“First comes the atrocity, then came the vanity.”
This week, I’m writing a meditation on David Brooks’s “Let’s All Feel Superior,” a 2011 NYTimes column about the vanity of commentators following the news of the Jerry Sandusky child sex abuse scandal. The vanity Brooks describes is a sort of indignation and outcry in which people make assumptions of how they would have intervened or done a lot better if they were involved in the situation. With regards to Sandusky, many commentators put themselves in head coach Joe Paterno’s shoes, and have a general attitude that “they would have taken action and stopped any sexual assaults.”
But most people don’t intervene, especially during the worst mankind has seen. The Holocaust and the Rwandan genocide are two examples noted by Brooks. The lack of intervention in the face of atrocity may happen for a variety of reasons. When horror happens, many suffer from the normalcy bias, in which when people find themselves in a horrifyingly unsettling situation, “they shut down and pretend everything is normal.” People also suffer from motivated blindness, a subconscious effort for people to not see things in their best interest to see. For example, machines tracked the eye movements of people shown pictures of sexual imagery, and subjects who were more uncomfortable with sex skipped over looking at uncomfortable sexual imagery.
Brooks even cites one psychological study at Penn State itself about people’s tendency to not intervene when they consciously know something is offensive. A 1999 study asked students whether they would say something if someone else made sexist comments around them. Half of the participants said they would, but when the researchers arranged for someone to say a sexist comment in their presence, only 16% of people said something. In psychology, this is the bystander effect, and is amplified if more and more people are around. In the most egregious and well-known case of the bystander effect, Kitty Genovese was stabbed to death in Queens, New York, with 38 witnesses watching who did nothing.
What lies behind this, however, is self-deception. “We attend to the facts we like and suppress the ones we don’t. We inflate our own virtues and predict we will behave more nobly than we actually do,” a universal blind spot in the human condition.
Moral systems are built to acknowledge this lapse in hypocrisy. Christianity, for example, believes that each person is a sinner, and that none are righteous. “Life was seen as an inner struggle against the selfish forces inside.” These moral systems, from religions to philosophies, “gave people categories with which to process savagery and scripts to follow when they confronted it.”

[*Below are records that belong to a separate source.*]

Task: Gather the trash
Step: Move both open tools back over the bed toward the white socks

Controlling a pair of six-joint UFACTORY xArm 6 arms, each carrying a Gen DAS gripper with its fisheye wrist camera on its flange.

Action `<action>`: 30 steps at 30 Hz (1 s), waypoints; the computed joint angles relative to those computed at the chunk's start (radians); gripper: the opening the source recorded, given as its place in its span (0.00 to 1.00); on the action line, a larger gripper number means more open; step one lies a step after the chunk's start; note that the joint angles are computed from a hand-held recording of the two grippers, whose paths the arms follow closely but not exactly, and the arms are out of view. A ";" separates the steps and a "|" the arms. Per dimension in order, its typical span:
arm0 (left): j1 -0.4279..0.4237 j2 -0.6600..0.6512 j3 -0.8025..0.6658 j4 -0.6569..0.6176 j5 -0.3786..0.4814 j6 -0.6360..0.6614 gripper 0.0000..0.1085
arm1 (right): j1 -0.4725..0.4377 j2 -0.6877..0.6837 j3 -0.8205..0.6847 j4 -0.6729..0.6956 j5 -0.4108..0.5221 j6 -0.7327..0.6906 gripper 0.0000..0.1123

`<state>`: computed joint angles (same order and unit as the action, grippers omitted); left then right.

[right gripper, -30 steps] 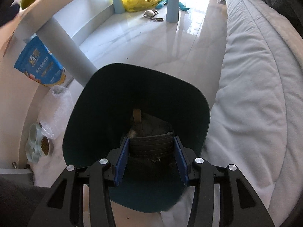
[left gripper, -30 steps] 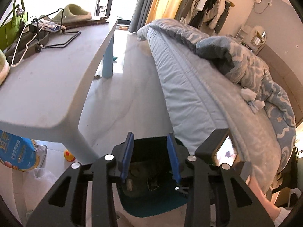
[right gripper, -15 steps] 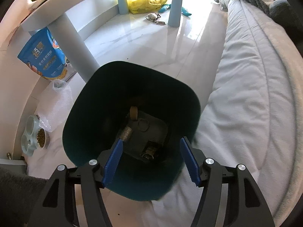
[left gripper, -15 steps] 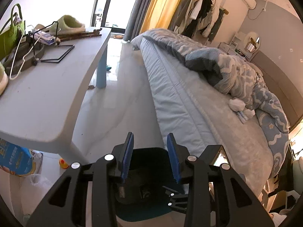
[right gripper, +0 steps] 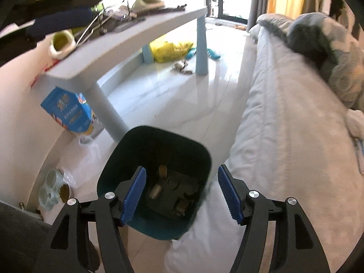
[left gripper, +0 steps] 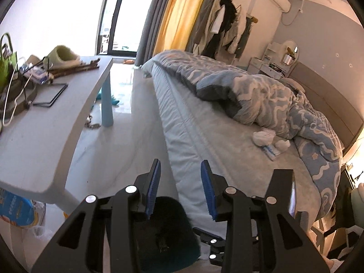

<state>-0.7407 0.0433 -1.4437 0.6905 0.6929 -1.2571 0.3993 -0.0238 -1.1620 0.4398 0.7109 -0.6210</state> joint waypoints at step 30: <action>-0.103 0.434 -0.555 -0.097 0.109 0.165 0.72 | -0.318 -0.120 0.060 0.213 -0.044 -0.136 0.63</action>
<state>-0.8433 0.4774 -1.9991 0.5933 0.8023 -1.0921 0.0816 -0.1435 -1.1015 0.6531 0.6669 -0.7565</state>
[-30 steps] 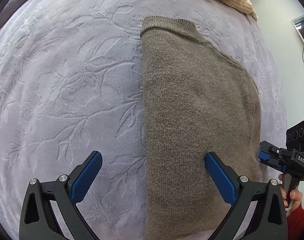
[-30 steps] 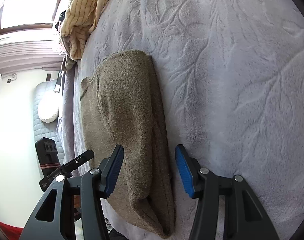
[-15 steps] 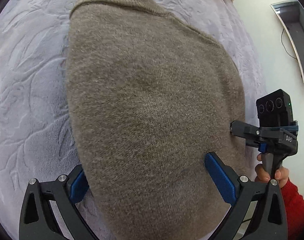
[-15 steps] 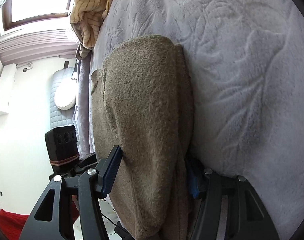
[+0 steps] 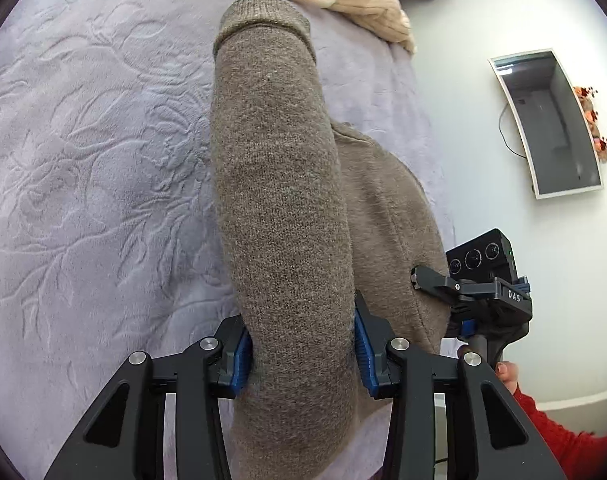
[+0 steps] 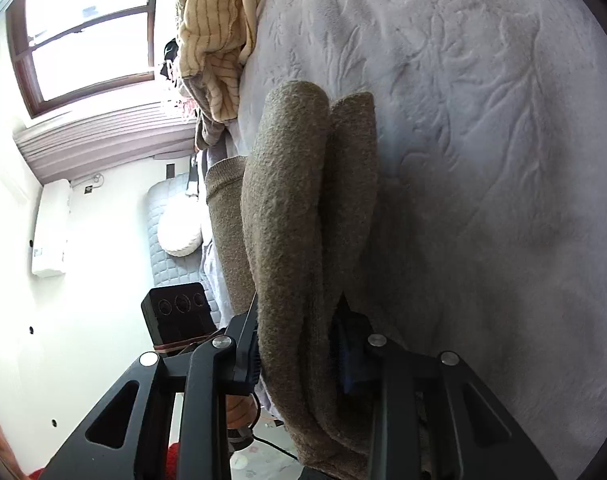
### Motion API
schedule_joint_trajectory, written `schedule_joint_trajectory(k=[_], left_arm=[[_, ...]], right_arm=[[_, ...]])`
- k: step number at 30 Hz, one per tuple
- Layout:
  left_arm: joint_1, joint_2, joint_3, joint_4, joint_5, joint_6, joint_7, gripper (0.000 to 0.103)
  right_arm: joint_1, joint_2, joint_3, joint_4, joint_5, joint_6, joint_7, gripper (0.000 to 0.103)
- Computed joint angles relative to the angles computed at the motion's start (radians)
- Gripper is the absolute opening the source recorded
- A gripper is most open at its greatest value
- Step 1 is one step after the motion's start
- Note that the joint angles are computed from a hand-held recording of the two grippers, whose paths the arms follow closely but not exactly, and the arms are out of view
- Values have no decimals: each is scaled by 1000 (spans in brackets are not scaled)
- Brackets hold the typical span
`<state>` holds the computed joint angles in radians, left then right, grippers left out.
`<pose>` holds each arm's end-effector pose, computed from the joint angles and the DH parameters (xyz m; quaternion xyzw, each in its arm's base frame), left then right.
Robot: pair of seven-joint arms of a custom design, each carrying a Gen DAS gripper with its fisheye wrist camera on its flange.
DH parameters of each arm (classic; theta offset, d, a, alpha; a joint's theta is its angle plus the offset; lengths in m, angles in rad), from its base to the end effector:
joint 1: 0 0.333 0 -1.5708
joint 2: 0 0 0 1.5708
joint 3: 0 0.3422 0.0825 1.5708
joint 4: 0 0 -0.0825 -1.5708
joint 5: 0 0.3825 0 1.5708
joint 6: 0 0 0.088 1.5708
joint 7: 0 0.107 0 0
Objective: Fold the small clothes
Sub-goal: 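Grasp and lift the sweater's side edge with the right gripper while the left gripper pinches the bundle, then lay the lifted edge back onto the bundle and open both grippers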
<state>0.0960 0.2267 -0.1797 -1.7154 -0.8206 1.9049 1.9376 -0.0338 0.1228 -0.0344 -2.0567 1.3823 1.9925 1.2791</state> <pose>0.6297 -0.0962 0.5014 0.6005 -0.6962 0.3039 0.2497 0.5828 0.0214 0.4308 -0.4046 0.7248 0.3734 0.4142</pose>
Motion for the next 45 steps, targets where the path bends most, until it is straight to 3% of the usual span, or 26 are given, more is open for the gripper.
schedule_joint_trajectory(k=[4,10,20,29,32,35,37,42,45], left_arm=[[20,-68,18,-44,-23,-30,27,44],[62,-198,103,-136,-38,-107,81,44],[116,-349,233,-241,68,-185,111,44],[121,-431,269,-406,156,-113,101,44],[119,-440,260,-450,211,-64,64,44],[121,-451,257,-481,297,-13,13,44],[131,-462,275,-492,317,-10,-8,49],[150,-490,291,-508,412,57,-42,49],[155,-514,311,-512,449,71,-8,49]], right_arm=[[26,-56,13,-8,7,3,13,32],[98,-149,28,-49,20,30,45,32],[265,-234,76,-142,142,126,75,32],[353,-192,112,-153,147,197,98,32],[359,-177,115,-156,72,218,156,32],[357,-193,116,-165,-85,247,256,33],[349,-216,109,-173,-174,257,317,34],[319,-272,106,-152,-600,203,557,33],[323,-301,102,-142,-640,199,564,28]])
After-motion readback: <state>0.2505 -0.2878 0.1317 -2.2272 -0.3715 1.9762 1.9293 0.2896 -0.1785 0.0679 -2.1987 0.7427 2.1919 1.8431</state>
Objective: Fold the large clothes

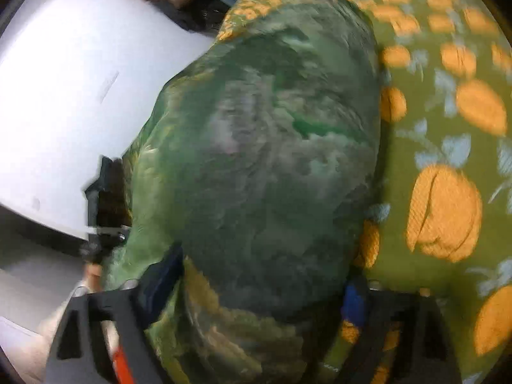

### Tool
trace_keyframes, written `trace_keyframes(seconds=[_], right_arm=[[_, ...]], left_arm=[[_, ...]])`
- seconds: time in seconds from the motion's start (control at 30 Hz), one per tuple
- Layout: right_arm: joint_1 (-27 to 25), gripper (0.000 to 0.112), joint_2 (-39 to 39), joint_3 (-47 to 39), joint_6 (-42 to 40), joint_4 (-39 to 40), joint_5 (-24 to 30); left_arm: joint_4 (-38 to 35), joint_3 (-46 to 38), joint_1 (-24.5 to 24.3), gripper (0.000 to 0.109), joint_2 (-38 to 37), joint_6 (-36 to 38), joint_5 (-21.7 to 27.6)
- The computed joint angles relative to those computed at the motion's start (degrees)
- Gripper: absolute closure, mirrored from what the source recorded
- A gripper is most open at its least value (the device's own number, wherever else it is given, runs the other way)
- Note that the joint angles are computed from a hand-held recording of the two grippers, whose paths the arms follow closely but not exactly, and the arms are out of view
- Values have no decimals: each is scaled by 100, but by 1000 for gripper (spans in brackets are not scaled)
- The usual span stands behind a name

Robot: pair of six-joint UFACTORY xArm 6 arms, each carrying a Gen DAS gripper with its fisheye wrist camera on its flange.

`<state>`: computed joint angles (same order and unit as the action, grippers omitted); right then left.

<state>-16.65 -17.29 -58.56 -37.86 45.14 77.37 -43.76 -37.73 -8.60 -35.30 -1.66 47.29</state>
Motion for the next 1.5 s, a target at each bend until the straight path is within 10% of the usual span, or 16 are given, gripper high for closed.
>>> trace_keyframes(seconds=[0.03,0.23,0.43,0.8,0.97,1.03,1.13,1.33,1.5], right_arm=[[27,49,-107,50,-67,5,-70],[-17,57,-588,109,-623,400,-96],[-280,57,-471,-553,-1126,1057,228],[-220,57,2499,-3224,-1009,1174,-302],[-315,48,3394,-3674,-544,822,-302],[-420,25,3613,-3678,-225,931,-219],[-562,9,3599,-3542,163,1054,-128],[-623,9,2257,-2584,17,200,-911],[-214,10,210,-852,-276,-1486,-3198]], left_arm=[[-123,32,-24,34,-62,28,-51],[58,-27,-76,59,-464,-134,52],[-53,-776,-147,60,-73,-54,-147],[488,-3621,-344,60,3131,4,-580],[474,-3665,-397,36,3747,91,-840],[108,-3371,-394,9,3637,188,-1134],[83,-3040,-447,7,3335,195,-1294],[3006,-2136,-849,7,1857,-1977,-1763],[6004,-1902,-1389,6,905,-3989,-1351]])
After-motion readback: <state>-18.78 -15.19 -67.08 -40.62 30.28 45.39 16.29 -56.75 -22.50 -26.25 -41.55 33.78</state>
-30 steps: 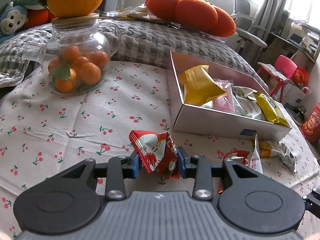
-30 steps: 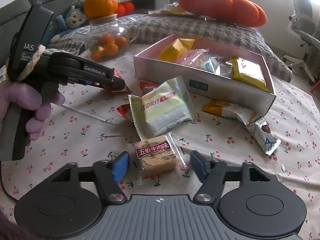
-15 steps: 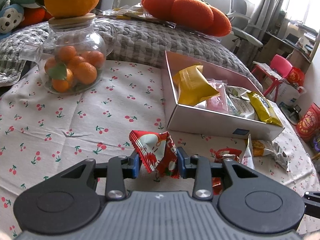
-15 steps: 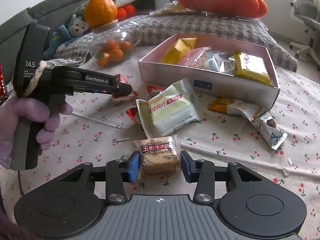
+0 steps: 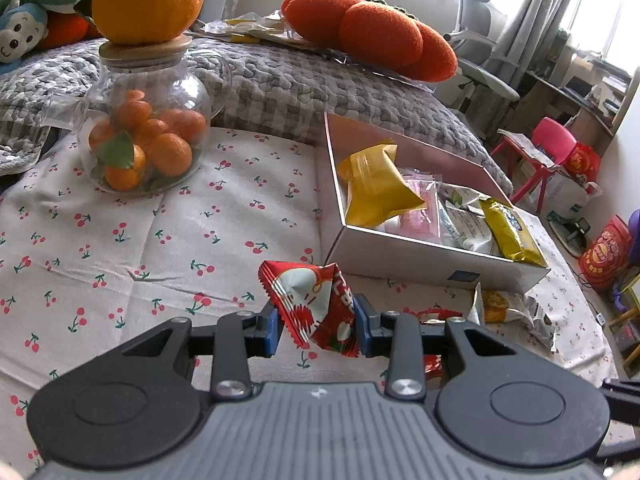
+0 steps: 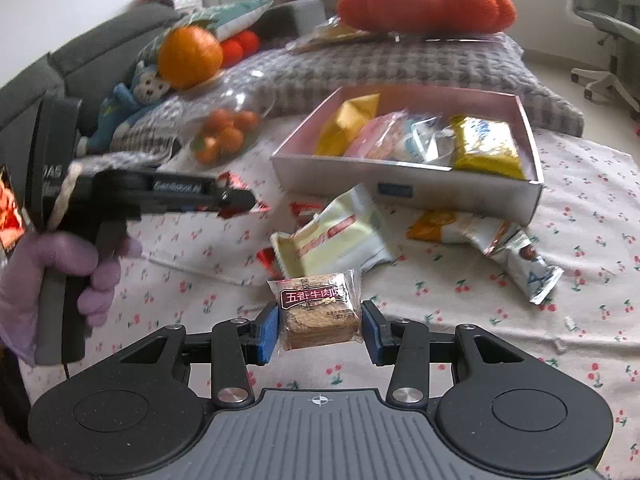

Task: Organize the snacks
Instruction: 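Lower both held snacks into the box and open both tools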

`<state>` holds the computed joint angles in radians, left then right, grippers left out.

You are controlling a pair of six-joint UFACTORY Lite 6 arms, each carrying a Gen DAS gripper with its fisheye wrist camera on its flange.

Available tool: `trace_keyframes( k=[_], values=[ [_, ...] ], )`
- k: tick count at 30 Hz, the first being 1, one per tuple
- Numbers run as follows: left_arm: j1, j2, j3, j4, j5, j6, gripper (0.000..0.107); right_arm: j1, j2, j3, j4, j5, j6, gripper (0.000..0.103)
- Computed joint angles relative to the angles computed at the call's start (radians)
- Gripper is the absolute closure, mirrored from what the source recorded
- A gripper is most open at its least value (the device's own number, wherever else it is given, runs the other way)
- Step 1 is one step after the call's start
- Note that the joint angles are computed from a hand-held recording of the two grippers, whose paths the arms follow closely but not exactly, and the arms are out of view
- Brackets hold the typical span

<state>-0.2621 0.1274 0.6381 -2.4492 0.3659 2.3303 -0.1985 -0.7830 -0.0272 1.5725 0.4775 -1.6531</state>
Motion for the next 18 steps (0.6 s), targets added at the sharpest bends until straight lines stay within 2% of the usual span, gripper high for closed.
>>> trace_keyframes(
  k=[5,10,18],
  values=[
    [-0.014,-0.028,0.004,0.038,-0.016,-0.036,0.074,-0.143,0.033,0.050,-0.033,0.080,-0.005,0.061],
    [-0.056,-0.064,0.006,0.040,-0.041,-0.044,0.074,-0.225,0.112,0.123,0.025,0.122,-0.068,0.061],
    [-0.148,-0.053,0.075,-0.032,-0.088,0.045,0.074,-0.199,0.320,0.262,0.220,0.114,-0.194,0.061]
  ],
)
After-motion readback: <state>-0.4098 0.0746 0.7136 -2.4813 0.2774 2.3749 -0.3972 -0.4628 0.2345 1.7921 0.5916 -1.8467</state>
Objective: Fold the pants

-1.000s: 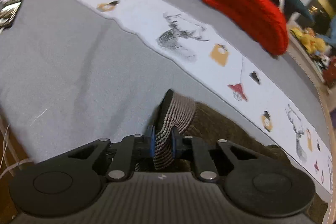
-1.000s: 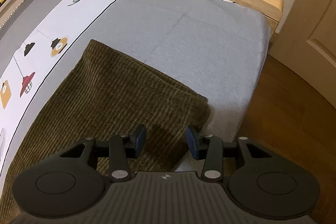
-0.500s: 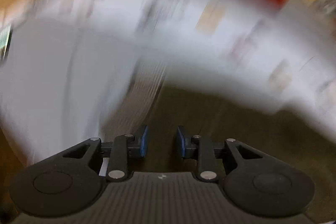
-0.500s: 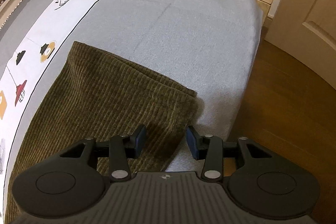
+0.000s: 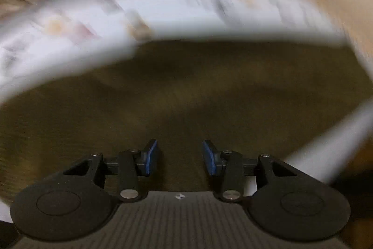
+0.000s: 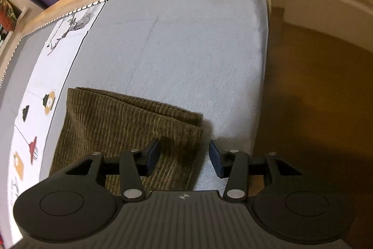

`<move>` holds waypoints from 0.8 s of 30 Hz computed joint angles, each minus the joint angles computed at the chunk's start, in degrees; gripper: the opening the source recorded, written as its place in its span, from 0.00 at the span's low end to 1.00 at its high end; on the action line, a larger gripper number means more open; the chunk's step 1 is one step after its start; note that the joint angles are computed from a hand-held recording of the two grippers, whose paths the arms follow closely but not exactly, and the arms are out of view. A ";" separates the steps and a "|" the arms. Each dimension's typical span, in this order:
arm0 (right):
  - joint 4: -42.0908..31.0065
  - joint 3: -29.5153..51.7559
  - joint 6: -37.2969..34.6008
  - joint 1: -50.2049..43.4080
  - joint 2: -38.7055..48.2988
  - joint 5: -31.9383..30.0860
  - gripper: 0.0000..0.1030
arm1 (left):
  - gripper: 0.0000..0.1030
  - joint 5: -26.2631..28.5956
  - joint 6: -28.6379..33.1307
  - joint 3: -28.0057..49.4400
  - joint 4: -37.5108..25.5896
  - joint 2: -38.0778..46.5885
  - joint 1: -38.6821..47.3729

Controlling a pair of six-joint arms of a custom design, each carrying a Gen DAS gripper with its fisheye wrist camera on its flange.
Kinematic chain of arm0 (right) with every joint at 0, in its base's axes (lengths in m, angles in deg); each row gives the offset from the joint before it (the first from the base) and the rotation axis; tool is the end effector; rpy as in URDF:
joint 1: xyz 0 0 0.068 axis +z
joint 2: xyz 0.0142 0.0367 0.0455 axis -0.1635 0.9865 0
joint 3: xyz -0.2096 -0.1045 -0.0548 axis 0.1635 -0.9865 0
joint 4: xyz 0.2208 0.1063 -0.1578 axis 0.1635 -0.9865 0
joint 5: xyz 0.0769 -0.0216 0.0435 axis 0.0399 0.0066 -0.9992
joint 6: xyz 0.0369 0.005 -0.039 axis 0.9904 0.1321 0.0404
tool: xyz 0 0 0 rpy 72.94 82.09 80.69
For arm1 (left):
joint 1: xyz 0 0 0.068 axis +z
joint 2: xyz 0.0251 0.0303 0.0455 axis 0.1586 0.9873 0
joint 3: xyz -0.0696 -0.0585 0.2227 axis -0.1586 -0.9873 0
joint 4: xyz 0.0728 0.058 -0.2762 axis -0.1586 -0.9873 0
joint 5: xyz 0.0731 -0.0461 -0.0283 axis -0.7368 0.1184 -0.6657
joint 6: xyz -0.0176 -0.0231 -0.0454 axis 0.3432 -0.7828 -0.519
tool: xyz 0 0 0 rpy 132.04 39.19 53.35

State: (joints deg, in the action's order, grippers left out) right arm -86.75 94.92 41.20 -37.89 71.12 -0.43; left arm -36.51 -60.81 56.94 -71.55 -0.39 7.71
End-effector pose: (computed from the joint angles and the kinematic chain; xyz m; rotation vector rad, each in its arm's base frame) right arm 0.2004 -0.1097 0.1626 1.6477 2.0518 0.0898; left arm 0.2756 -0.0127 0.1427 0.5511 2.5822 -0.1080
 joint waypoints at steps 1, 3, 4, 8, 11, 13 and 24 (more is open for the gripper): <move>0.54 -0.26 0.18 -0.25 0.29 -0.70 0.49 | 0.50 0.55 1.75 -4.37 4.74 -2.56 0.09; 1.44 -0.35 0.49 -0.14 1.65 -1.55 0.50 | 0.49 0.10 3.78 -6.23 5.00 -5.06 -0.46; 1.78 -0.33 0.59 0.05 2.22 -1.27 0.51 | 0.49 0.83 3.13 -5.24 3.55 -4.52 0.21; 3.49 0.09 1.22 0.88 3.43 0.00 0.56 | 0.49 4.66 2.07 -2.71 1.62 -2.11 3.27; 3.89 1.39 -0.42 2.58 5.49 1.90 0.36 | 0.50 2.93 2.12 -2.22 3.62 -0.63 1.75; 3.92 1.96 -1.53 3.32 5.64 2.86 0.27 | 0.50 3.02 2.28 -1.90 3.41 -0.52 1.96; -1.13 5.30 4.49 22.52 -8.44 22.19 0.18 | 0.49 6.84 -1.08 0.99 1.56 0.91 5.22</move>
State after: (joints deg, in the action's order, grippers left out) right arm -87.88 100.21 45.69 -15.37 62.69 21.76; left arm -29.67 -61.88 57.93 -70.00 0.53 12.93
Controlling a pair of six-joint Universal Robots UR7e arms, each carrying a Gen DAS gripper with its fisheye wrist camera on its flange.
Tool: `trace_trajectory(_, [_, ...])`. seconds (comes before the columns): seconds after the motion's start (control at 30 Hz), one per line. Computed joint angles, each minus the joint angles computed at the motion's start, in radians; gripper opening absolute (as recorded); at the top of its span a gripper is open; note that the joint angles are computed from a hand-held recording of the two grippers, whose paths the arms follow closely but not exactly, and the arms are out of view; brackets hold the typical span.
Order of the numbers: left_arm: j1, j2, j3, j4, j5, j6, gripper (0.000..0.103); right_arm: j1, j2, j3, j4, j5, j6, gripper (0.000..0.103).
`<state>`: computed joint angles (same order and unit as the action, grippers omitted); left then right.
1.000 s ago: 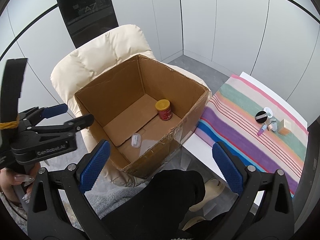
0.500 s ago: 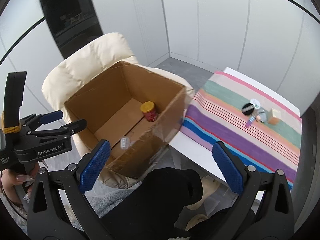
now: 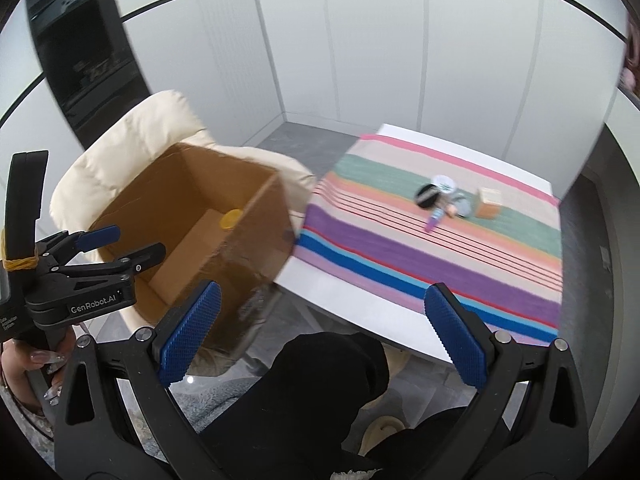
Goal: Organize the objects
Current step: 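Move both open tools from the box back over the striped cloth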
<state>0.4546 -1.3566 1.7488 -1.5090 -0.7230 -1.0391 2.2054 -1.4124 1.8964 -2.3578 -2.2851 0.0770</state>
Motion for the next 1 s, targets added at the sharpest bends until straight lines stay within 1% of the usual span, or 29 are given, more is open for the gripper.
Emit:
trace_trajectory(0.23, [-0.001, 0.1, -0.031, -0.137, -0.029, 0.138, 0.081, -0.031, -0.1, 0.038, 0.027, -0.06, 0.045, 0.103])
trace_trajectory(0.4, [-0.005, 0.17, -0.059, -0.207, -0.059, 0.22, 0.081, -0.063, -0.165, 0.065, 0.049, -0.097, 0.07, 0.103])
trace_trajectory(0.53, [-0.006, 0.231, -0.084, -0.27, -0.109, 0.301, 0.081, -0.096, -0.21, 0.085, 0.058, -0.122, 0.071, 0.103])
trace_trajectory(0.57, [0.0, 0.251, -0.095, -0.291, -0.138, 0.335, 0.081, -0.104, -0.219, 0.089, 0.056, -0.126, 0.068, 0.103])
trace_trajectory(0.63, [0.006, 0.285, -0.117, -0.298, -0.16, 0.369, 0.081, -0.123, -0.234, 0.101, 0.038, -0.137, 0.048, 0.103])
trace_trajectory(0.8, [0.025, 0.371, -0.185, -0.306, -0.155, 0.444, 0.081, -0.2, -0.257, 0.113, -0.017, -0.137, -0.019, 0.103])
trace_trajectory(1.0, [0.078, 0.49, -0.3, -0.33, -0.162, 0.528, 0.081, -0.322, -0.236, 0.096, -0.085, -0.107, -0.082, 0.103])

Now, however, Brooks argues that our society today has changed drastically from the days of the Puritans. “We live in a society oriented around our inner wonderfulness. So when something atrocious happens, people look for some artificial, outside force that must have caused it.” In the case of the Penn State child sex abuse scandal, the culture of college football was often that target. People often look for change, whether in law or in culture, to prevent anything as atrocious from happening again, yet history often repeats itself over and over. Commentators constantly cast blame on everyone involved in the Jerry Sandusky scandal “from the island of their own innocence.”
“Everyone gets to proudly ask: ‘How could they have let this happen?’”
At the very end of the article, Brooks redirects the question inwards to “how can we ourselves overcome our natural tendency to evade and self-deceive?” I’m relatively certain that a few years from today, we may look back at atrocities happening in Yemen or in Myanmar today and ask “how did we let this happen?” We asked the question after many scandals in our own country, especially with regards to the events that led up to the Great Recession. However, we have trouble asking it an always do, because “the most seductive evasion is the one that leads us to deny the underside of our own nature.”
Scrolling through the comments, the majority were of scathing nature towards Brooks for what was perceived as excusing coaches like Paterno or Mike McQueary, who could have stopped sexual assaults with a single 911 call. These very comments and mindset prove Brooks’s point. We love to be on a moral high horse because it soothes our vanity and distracts us from our own moral and ethical failings in our own lives.
I rarely agree with David Brooks and his politics, but in this case, I do. He may be wrong and I may be very wrong about the human condition, but look no further than a column published the same day by Joe Nocera, titled “Penn State’s Long Road Back.” Nocera details five steps Penn State had to take to reckon with their moral road back, and ends the article saying “the path to restoring [Penn State’s] values is clear. The question is whether Penn State has the moral spine to choose it.”
Similarly, Nocera was condemned in the comments section of this article for sitting on his moral high ground and vanity. Even if Nocera were right and his ideas were the best course of actions, the holier-than-thou superiority complex exhibited in the piece is condescending to a fault. In an ideal world, we can condemn and do our best to act on the atrocity without the vanity.
Personally, I have taken a huge step back from the villifying high horse I used to be on. I have learned that the human condition means everyone is capable of anything, no matter how good or how bad. I choose, in my articles, to build people up instead of condemning them for their mistakes. Frankly, a large part of this is because I can see myself being in the same situation as people I used to condemn for inaction or poor decision making. I am not in their arena. None of us are, and in the meantime, just reserving our condemnation and judgment is imperative.